* **YOUR OBJECTIVE**
Copy all lines in the data that contain the string "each".
RAW DATA section start
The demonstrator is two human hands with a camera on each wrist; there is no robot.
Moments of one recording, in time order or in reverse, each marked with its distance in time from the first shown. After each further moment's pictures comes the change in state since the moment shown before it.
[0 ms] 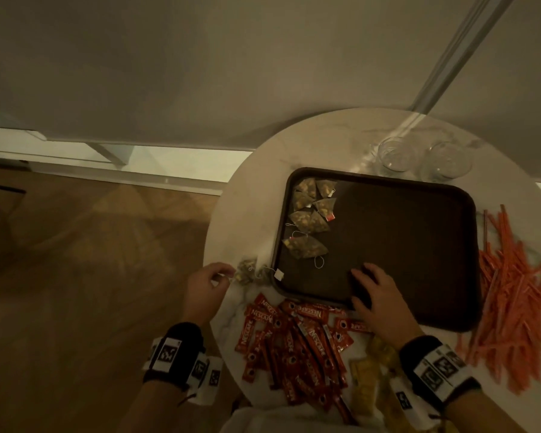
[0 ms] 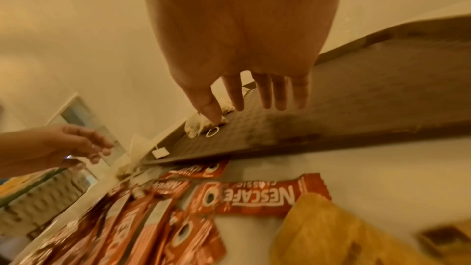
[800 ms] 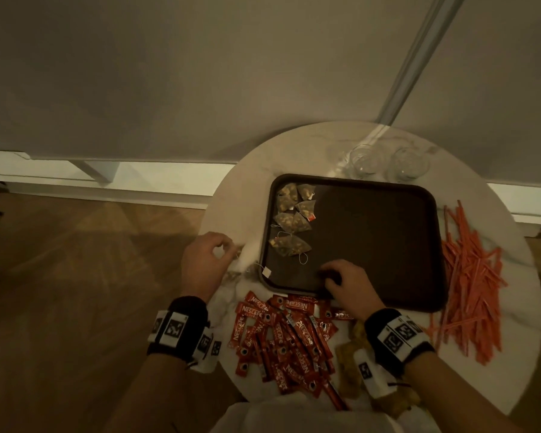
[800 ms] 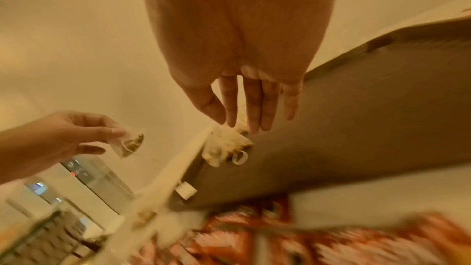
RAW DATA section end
* **RESULT BELOW**
The demonstrator is two human hands with a camera on each wrist; there is no robot.
Moments of one recording, in time order or in reverse, each marked with its distance in time from the first shown. After each further moment's pictures comes the change in state since the moment shown before it.

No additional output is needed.